*Exercise directions*.
Will you give the material below again, every line exactly as it is?

*Raw data*.
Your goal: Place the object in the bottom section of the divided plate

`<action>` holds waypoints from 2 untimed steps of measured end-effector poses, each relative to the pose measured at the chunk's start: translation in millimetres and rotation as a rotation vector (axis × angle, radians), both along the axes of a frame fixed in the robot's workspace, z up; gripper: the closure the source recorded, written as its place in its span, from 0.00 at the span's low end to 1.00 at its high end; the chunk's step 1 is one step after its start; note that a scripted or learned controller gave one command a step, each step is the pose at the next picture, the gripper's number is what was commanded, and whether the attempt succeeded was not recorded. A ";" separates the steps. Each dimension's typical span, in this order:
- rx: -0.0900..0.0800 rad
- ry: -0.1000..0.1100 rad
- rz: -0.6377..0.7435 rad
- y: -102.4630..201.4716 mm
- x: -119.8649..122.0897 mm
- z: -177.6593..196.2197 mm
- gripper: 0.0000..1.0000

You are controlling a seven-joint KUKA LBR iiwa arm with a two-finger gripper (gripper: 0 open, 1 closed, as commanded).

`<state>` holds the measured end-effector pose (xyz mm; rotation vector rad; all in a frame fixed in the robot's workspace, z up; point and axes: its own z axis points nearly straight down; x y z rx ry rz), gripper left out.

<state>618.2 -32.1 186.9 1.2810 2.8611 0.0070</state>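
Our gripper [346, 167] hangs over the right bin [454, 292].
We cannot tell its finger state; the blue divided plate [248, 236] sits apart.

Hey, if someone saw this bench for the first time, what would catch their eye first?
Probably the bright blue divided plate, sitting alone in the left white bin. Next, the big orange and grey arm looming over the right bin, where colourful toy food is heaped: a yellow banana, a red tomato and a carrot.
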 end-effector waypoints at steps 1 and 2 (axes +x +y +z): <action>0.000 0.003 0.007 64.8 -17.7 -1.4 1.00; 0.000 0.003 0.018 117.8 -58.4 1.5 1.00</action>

*Output*.
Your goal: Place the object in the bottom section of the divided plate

`<action>` holds waypoints from 2 untimed steps of measured end-effector poses, each relative to the pose measured at the chunk's start: translation in millimetres and rotation as a rotation vector (axis × angle, radians), both along the axes of a frame fixed in the robot's workspace, z up; gripper: the closure the source recorded, written as its place in its span, from 0.00 at the span's low end to 1.00 at its high end; the chunk's step 1 is one step after its start; note that a scripted or learned controller gave one command a step, each step is the pose at the next picture, the gripper's number is what was commanded, and whether the attempt succeeded was not recorded. A ";" separates the steps. Each dimension's typical span, in this order:
- rx: -0.0900..0.0800 rad
- ry: -0.1000..0.1100 rad
- rz: -0.6377..0.7435 rad
- y: -102.4630..201.4716 mm
- x: -119.8649..122.0897 mm
- z: -177.6593..196.2197 mm
- gripper: 0.0000..1.0000

You are controlling a seven-joint KUKA LBR iiwa arm with a two-finger gripper (gripper: 0 open, 1 closed, as commanded).

`<state>` holds the measured end-effector pose (xyz mm; rotation vector rad; all in a frame fixed in the robot's workspace, z up; point and axes: its own z axis points nearly straight down; x y z rx ry rz), gripper left out.

<state>618.2 -32.1 186.9 1.2810 2.8611 0.0070</state>
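Our gripper [346, 167] hangs over the right bin [454, 292].
We cannot tell its finger state; the blue divided plate [248, 236] sits apart.

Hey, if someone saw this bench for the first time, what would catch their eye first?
Probably the bright blue divided plate, sitting alone in the left white bin. Next, the big orange and grey arm looming over the right bin, where colourful toy food is heaped: a yellow banana, a red tomato and a carrot.
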 end-effector waypoints at steps 1 and 2 (axes +x +y +z): <action>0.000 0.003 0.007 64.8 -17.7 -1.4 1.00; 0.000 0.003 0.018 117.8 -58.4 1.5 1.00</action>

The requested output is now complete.